I AM OFFICIALLY OLD.
I’m not talking, ooh I can drink old. I’m talking life insurance, wills, trusts, face cream, Botox, lip injections, college girls calling you ma’am old. Ya know…I never thought I would make it this far. Seriously. At ten-years-old, I was sure that I would die by like twenty-two, and I would never get old and hit the age tharet my mom was at the time. She always seemed so miserable.
Well guess what? She was probably miserable because Ibuprofen became the new PEZ candy. Or maybe because she was trying to navigate finding herself and raising a family at the same time. I’M RIGHT THERE WITH YA MA!
So, here’s the story of my getting older and what I’ve learned in less than a week of being THE DIRTY THIRTY.
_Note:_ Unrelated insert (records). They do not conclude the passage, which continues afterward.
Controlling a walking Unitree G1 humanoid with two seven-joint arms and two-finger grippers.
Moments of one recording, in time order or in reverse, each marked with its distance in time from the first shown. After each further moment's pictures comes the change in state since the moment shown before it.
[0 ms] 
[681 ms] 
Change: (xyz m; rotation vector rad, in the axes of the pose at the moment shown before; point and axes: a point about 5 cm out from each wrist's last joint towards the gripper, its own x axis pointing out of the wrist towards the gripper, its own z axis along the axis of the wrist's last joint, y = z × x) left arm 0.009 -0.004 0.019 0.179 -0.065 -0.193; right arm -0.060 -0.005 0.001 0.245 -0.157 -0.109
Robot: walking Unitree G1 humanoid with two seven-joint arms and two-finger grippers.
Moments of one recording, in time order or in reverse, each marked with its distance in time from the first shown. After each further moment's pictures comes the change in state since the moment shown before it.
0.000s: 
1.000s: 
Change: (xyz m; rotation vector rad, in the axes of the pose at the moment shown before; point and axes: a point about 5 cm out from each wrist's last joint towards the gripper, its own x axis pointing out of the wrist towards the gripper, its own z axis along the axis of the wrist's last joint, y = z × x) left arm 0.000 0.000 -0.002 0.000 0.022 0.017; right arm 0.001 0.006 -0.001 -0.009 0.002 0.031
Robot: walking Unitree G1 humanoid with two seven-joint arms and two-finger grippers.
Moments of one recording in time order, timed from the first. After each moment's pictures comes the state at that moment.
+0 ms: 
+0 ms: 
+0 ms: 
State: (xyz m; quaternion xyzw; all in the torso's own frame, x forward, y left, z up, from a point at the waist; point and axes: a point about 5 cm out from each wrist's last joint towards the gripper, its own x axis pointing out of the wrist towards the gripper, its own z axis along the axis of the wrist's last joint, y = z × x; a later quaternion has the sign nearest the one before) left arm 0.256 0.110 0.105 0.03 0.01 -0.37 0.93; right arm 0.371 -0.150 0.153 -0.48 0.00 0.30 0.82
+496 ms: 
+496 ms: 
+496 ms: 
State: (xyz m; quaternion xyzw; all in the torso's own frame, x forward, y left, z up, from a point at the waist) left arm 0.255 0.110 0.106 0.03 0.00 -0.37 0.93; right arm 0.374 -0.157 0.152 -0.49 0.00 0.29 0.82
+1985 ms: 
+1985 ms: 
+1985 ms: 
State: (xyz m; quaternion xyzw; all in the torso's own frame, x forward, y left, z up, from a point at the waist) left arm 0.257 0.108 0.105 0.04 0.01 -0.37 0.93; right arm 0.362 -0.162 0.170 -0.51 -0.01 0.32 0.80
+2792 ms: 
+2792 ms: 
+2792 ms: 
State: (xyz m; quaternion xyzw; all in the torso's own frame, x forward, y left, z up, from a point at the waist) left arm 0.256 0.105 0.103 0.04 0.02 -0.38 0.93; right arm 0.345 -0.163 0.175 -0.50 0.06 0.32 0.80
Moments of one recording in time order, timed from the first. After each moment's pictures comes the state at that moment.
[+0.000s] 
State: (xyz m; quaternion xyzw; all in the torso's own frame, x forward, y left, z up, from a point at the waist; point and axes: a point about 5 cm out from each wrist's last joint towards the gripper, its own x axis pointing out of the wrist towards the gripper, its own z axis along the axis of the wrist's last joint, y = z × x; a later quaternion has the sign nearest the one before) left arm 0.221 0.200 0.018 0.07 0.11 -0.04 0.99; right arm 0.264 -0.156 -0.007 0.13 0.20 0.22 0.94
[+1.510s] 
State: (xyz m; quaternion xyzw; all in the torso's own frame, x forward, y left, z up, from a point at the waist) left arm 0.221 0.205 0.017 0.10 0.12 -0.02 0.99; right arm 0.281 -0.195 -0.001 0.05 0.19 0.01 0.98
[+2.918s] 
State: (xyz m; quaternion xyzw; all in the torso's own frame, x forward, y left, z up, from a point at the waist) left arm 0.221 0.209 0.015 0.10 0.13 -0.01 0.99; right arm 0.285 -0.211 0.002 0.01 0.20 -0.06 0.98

I feel different. I was expecting this life changing state would wash over me and I would become a new woman. YEP. Biggest thing that I have noticed? I don’t give a flying flip anymore about what people think of me. And for a former people-pleaser level 8…that’s a good thing. I’m able to live my life and make decisions based on what I want, not based on what I want others to say about me. As if that wasn’t life changing enough…
I made the decision to receive elective work on my face. I figured, if I’m thirty, why not? It’s preventative! So I got Botox and I love my frozen forehead. Then got my lips done too. And I’ve never felt more like a Greek Goddess. And you know what? It did nothing but make me more confident, especially because I didn’t care one bit about whether others like it or not.
I’m happier in my singleness, happier in the little moments, and even better at parenting because I only care about what makes my little girl and me move forward in life, in the best of ways. I care about what ensures she has the greatest life possible. And it’s weird because a few small actions during the shift from my twenties to thirties changed this. Though I have to admit, I wouldn’t have been to connect these dots and understood them without my therapist. #ShadeTreeTherapy.
A state of “adult” is slowly washing over me.
Remember how our moms at thirty just seemed to KNOW what TO DO? I’m starting to get little inklings of that. I’m hoping I finish up by thirty-three. Here’s to hoping! But truly, I feel like the things I always wish I would have known, are actually starting to come to fruition and happen! Like all the knowledge of the world just instantly dropped down upon me!
Most of all, I wish I could write a letter to myself…the sweet 18-year-old with no idea where to go and what to do with her life. These five days have shown me so much about what I was missing, and what WAS missing so that I could bring it to the table.